Mais attention : ce comportementalisme n’est pas une soumission aveuglante. Il est stratégique. Les auditeurs savent pertinemment que ces artistes sont produits par des machines, mais ils y trouvent une résistance symbolique à l’uniformisation. Le fait que Jul, Gims et Ninho soient tous les trois issus de milieux modestes et aient connu une ascension fulgurante via les réseaux sociaux en fait des héros ordinaires dans un pays où la mobilité sociale est devenue un mythe. Leur succès est le reflet d’une crise de légitimité des élites traditionnelles (politiques, médiatiques, intellectuelles).

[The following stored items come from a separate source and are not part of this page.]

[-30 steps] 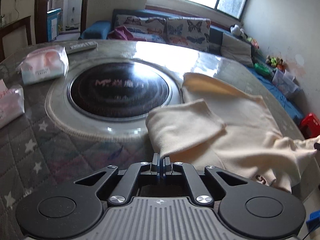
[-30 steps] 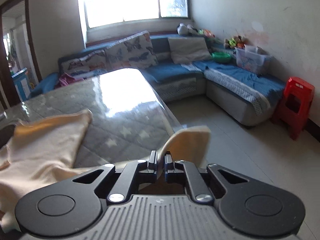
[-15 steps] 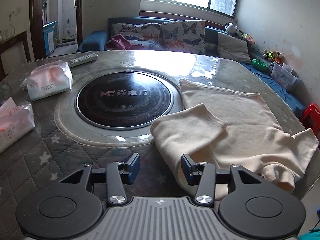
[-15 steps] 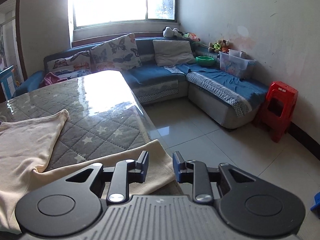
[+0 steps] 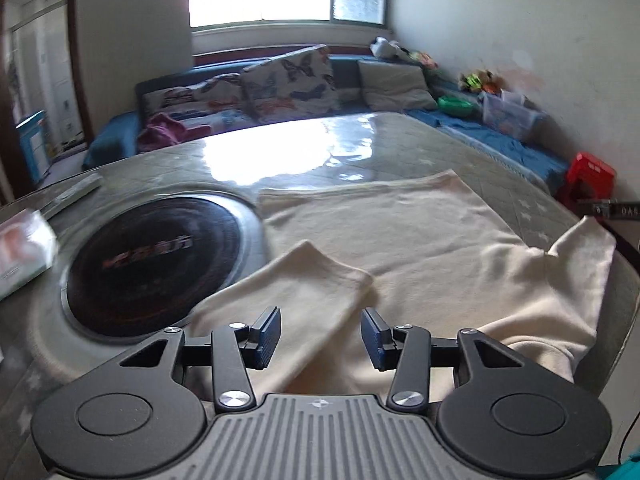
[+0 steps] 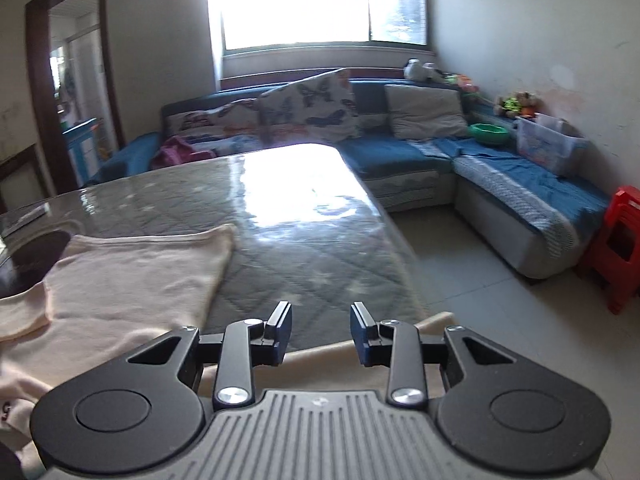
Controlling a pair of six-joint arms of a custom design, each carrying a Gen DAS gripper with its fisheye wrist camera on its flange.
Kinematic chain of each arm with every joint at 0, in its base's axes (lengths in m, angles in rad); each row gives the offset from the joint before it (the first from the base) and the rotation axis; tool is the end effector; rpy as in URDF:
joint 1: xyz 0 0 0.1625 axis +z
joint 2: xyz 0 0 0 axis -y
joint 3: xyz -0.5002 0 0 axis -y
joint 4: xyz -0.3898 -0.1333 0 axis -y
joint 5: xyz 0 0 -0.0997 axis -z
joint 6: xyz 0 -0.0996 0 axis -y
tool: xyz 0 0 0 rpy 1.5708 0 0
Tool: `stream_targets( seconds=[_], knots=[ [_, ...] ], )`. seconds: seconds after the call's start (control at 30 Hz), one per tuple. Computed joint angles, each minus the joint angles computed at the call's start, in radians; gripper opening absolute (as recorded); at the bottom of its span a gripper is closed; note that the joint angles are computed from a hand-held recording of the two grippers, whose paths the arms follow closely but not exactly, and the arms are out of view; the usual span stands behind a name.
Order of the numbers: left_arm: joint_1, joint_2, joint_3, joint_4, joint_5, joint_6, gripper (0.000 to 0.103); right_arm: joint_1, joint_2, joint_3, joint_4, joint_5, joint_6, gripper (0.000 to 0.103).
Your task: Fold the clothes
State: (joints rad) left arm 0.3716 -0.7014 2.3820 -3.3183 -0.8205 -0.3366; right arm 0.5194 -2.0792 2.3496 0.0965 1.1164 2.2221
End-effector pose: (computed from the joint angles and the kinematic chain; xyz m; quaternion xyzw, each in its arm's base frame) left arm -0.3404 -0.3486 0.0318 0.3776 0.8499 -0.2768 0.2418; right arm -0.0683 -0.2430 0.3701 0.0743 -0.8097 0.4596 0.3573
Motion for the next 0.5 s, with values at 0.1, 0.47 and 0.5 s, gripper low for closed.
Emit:
stream_targets(
  seconds=[0.1, 0.47, 0.5],
  knots=[
    [0.028, 0.059, -0.052, 0.001, -0.015, 0.068, 0.048, 0.085, 0.049, 0.0, -0.02, 0.061, -0.003, 0.034],
    [0.083, 0.083, -0.037, -0.141, -0.017, 0.075, 0.003, 0.221, 0.139, 0.0, -0.055, 0.183, -0.001, 0.035],
    [0.083, 0.074, -0.022, -0.176, -0.004, 0.062, 0.003, 0.225, 0.141, -0.002, -0.055, 0.186, -0.002, 0.035]
  ],
)
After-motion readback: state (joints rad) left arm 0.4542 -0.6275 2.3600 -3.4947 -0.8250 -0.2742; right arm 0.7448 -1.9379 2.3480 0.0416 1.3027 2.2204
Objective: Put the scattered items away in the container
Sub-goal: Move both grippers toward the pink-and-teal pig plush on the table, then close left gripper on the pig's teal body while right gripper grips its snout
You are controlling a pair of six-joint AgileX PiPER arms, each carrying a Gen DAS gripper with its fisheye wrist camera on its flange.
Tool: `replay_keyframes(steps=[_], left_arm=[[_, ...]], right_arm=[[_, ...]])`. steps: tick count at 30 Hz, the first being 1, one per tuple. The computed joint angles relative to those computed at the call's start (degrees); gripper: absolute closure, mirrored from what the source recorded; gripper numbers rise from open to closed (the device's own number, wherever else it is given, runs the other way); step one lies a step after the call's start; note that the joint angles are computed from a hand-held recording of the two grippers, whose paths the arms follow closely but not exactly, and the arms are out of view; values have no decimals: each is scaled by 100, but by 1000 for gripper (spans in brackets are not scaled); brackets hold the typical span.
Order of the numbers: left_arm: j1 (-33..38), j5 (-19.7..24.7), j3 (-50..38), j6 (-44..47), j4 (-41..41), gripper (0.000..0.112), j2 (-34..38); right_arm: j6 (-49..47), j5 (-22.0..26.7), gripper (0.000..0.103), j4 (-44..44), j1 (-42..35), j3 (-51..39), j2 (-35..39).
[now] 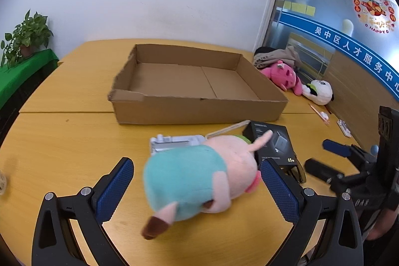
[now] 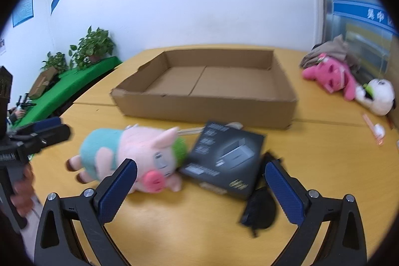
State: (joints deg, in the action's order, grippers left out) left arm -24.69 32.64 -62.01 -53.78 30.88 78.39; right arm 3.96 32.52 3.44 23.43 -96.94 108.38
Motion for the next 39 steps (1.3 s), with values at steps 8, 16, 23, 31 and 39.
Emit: replay_keyframes(steps=[8,16,23,31,39], left_arm=[[-19,313,-250,-487,139,9,584],[58,209,252,-1309,666,9,547],[-578,614,655,-1915,1494,9,487],[-1,-10,1250,-1891,997,9,239],[541,-384,1251,-846,-76,9,493]], right_arm=[[565,149,1,-439,268,-75,200],[213,384,1,-169,435,-138,616],[121,888,1,-68,518,-518,1109],[362,2081,1,-773,826,-1572,1721],[-87,1566,1,-541,1039,-756,1261]])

1. Jul : Le Fantôme du Passé qui Ne Passe Pas
Jul est le seul artiste de ce trio à avoir émergé avant l’ère des réseaux sociaux. Son retour en force en 2025 n’est pas un hasard : il incarne la nostalgie des années 2010, une décennie perçue rétrospectivement comme un âge d’or de la culture populaire française, avant l’effondrement économique de 2020 et l’avènement de l’IA. Ses tubes, réédités en versions « remasterisées » ou « live », deviennent des objets transitionnels pour une génération qui a grandi dans l’incertitude.

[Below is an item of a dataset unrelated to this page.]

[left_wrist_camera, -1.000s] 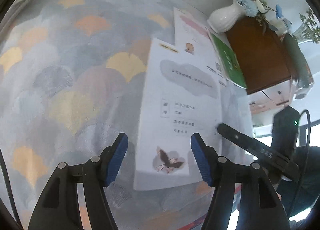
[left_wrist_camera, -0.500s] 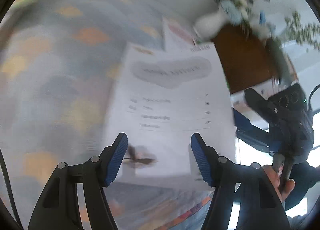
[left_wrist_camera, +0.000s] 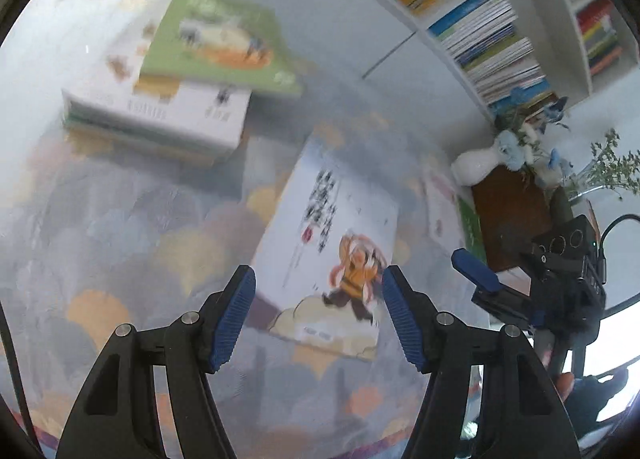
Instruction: Organize books
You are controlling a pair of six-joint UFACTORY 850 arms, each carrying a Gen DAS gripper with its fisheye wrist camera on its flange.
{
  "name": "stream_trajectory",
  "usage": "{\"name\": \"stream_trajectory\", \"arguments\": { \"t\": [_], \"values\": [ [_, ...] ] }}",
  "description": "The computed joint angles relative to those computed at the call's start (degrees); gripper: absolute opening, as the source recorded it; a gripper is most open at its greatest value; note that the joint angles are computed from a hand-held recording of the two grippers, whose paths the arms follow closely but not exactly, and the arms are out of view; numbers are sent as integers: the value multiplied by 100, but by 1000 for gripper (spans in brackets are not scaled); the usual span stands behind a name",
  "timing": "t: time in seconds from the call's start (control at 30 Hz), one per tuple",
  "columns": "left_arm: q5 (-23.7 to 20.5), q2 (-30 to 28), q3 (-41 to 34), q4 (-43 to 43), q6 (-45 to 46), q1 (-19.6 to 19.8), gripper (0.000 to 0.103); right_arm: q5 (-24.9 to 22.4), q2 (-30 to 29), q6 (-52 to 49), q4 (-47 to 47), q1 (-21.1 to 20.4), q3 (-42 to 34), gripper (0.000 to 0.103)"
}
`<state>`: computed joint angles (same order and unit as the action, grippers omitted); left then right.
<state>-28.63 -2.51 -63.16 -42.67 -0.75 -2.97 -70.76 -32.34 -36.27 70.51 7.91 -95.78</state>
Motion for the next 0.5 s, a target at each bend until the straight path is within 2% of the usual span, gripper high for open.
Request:
{"name": "stream_trajectory", "arguments": {
  "t": [0.03, 0.07, 0.17, 0.23, 0.27, 0.33, 0.43, 0.5],
  "values": [
    [-96, -115, -6, -124, 196, 26, 63, 164, 12, 63, -157, 29, 13, 56],
    [-185, -219, -45, -128, 302, 39, 63, 423, 61, 150, -389, 67, 83, 58],
    [-259, -526, -167, -115, 463, -6, 63, 1197, 125, 687, -1593, 239, 155, 58],
    [-252, -711, -261, -32, 440, -21, 63, 1545, 109, 1140, -2343, 391, 176, 58],
    [-230, -764, -285, 143, 297, -46, 62, 1727, 163, 1217, -2523, 414, 304, 54],
    [-283, -868, -348, 67, 445, -21, 51, 2156, 315, 1350, -2927, 445, 626, 37],
    [-542, -1003, -391, -496, 1174, 77, 42, 2673, 446, 1835, -3698, 583, 884, 34],
    [-646, -1008, -361, -715, 1562, 120, 41, 2603, 422, 1867, -3676, 605, 956, 34]
  ]
}}
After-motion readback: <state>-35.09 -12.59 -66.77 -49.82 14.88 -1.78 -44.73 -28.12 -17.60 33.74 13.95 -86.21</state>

Concept clé : La Nostalgie comme Mécanisme de Défense
La nostalgie n’est pas seulement un retour en arrière : c’est une stratégie de survie psychique dans un présent perçu comme chaotique. Écouter Jul, c’est comme regarder une vieille photo de famille : cela donne l’illusion d’une continuité alors que tout autour s’effondre. Les plateformes exploitent cette nostalgie en curatant des playlists thématiques (« Les tubes qui ont sauvé les années 2010 », « La BO de votre adolescence »), transformant ainsi la mélancolie en produit consommable.
Jul est aussi un marqueur temporel. Son succès en 2025 montre que la société française refuse de tourner la page. Les années 2020 ont été marquées par des crises successives (sanitaire, écologique, sociale), et Jul représente une époque où l’on croyait encore au progrès linéaire. Ses textes, souvent légers, deviennent des ancres émotionnelles dans un monde où tout semble accéléré.

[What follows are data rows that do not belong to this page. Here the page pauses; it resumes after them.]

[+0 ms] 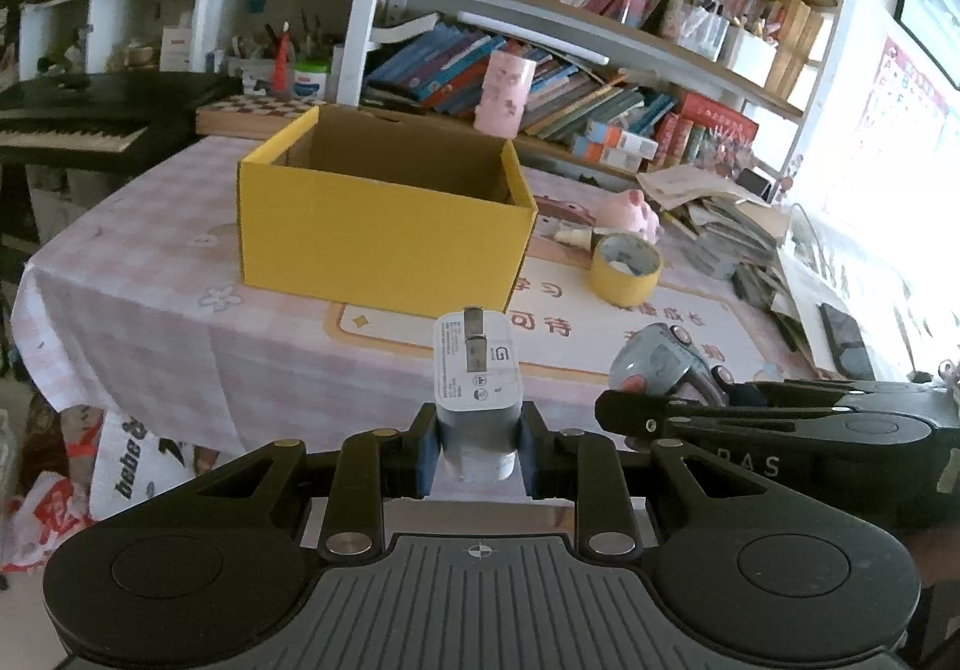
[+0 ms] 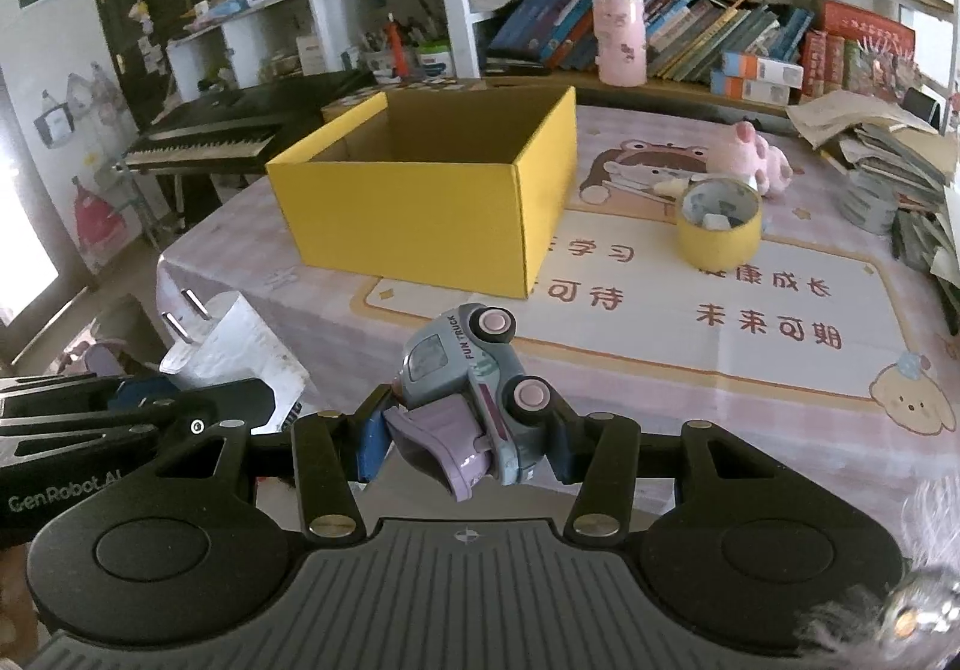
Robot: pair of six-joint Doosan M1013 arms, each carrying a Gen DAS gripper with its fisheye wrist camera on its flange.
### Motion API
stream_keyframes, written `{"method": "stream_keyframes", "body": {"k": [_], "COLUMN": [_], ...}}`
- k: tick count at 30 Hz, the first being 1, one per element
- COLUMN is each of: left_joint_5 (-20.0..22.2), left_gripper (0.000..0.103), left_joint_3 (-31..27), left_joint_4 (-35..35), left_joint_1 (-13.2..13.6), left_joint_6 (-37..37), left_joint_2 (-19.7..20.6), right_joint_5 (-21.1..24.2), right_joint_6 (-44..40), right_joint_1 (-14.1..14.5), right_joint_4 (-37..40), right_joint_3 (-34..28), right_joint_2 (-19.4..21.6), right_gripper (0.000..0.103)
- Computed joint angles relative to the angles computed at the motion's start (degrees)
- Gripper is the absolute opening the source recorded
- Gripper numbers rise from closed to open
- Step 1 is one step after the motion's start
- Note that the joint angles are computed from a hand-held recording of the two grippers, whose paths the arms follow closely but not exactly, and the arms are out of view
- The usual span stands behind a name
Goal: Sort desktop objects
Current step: 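Carry the white charger in the left tool while the right tool carries the toy car to the yellow box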
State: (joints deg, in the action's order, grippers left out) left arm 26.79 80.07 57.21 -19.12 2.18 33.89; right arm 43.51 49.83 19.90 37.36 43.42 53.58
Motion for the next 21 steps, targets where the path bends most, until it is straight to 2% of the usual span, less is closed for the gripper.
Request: {"method": "stream_keyframes", "body": {"k": [11,21], "left_joint_5": [0.8,0.4], "left_gripper": [0.025,0.025], "left_joint_3": [1.2,1.4], "left_joint_4": [3.1,2.3], "left_joint_1": [-0.3,-0.2], "left_joint_6": [-3.9,-3.2], "left_joint_2": [-0.7,-0.8], "right_joint_5": [0.1,0.8], "right_joint_6": [-1.3,-1.0], "right_joint_1": [0.2,0.4], "right_joint_4": [0.7,0.1], "right_joint_3": [0.5,0.6], "right_joint_2": [-0.3,-0.5], "right_gripper": [0.047,0.047]}}
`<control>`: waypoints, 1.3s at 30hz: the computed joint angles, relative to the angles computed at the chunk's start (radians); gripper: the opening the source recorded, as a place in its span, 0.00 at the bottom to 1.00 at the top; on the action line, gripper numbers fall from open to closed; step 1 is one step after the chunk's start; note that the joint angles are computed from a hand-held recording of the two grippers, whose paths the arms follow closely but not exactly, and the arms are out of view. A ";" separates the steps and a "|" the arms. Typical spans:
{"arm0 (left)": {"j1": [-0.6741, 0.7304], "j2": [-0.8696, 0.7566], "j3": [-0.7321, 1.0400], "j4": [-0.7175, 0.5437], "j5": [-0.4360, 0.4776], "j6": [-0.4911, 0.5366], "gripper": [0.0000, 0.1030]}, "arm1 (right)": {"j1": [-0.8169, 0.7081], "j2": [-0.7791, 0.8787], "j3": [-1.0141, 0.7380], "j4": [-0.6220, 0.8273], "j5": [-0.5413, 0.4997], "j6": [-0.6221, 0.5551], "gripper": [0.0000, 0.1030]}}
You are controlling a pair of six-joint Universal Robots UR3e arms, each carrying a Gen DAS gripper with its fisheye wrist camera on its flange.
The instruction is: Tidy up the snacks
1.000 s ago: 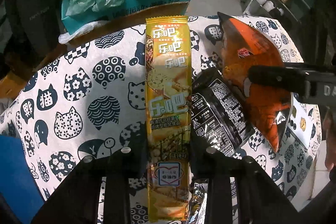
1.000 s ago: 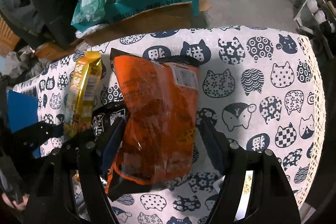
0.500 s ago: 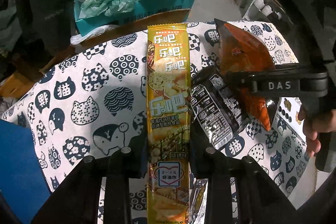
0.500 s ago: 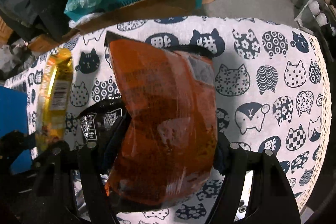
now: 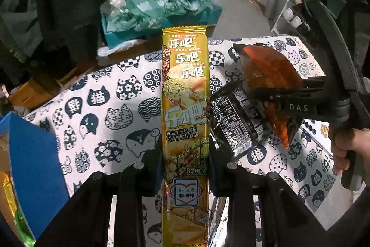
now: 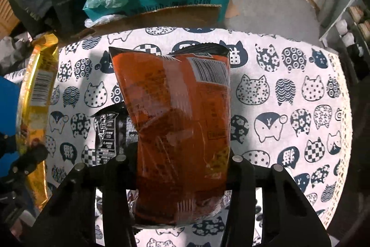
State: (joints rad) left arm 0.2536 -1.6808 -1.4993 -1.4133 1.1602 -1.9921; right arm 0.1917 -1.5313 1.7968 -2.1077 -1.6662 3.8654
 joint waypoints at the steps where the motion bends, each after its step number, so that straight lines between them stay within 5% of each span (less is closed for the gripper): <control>1: 0.008 0.012 -0.003 -0.006 -0.005 0.008 0.31 | 0.011 -0.009 -0.007 0.011 -0.007 0.014 0.45; 25: 0.358 0.169 0.154 -0.404 -0.130 0.311 0.31 | 0.295 0.062 -0.442 0.257 -0.089 0.165 0.45; 39: 0.490 -0.163 0.600 -0.474 -0.157 0.200 0.31 | 0.352 0.315 -0.812 0.322 -0.066 0.108 0.45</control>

2. Gims : Le Moi Néolibéral en Apesanteur
Gims est l’artiste qui incarne le mieux les contradictions de notre époque. Son rap, centré sur le « je » et la quête de reconnaissance, est à la fois le symptôme et le remède d’une société où l’individualisme est devenu la seule idéologie viable. En 2025, alors que les mouvements collectifs (Gilets Jaunes, climat) s’essoufflent, Gims propose une philosophie de l’auto-entrepreneuriat émotionnel.
Concept clé : L’Individualisme comme Religion Séculière
Gims ne chante pas seulement l’amour ou la réussite : il ritualise l’individualisme. Ses textes sont des manifestes néolibéraux déguisés en poésie. « Je suis comme je suis » n’est pas une affirmation d’authenticité, mais une incitation à l’acceptation des règles du marché. Dans un monde où le travail précaire et les algorithmes dictent nos vies, Gims offre une illusion de contrôle : si vous êtes écouté, c’est que vous méritez de l’être. Son succès est donc à la fois complice et subversif du système qu’il ne remettra jamais en cause.
Gims est aussi un produit de la plateforme. Son style, à la fois accessible et sophistiqué, est conçu pour maximiser l’engagement : des hooks accrocheurs, des refrains répétitifs, des collaborations avec des artistes internationaux. Il est l’archétype de l’artiste-algorithme, un être à la fois humain et machine, dont la créativité est en partie générée par les données d’écoute de ses fans. En ce sens, il préfigure ce que pourrait être la musique en 2030, lorsque l’IA aura totalement pris le relais.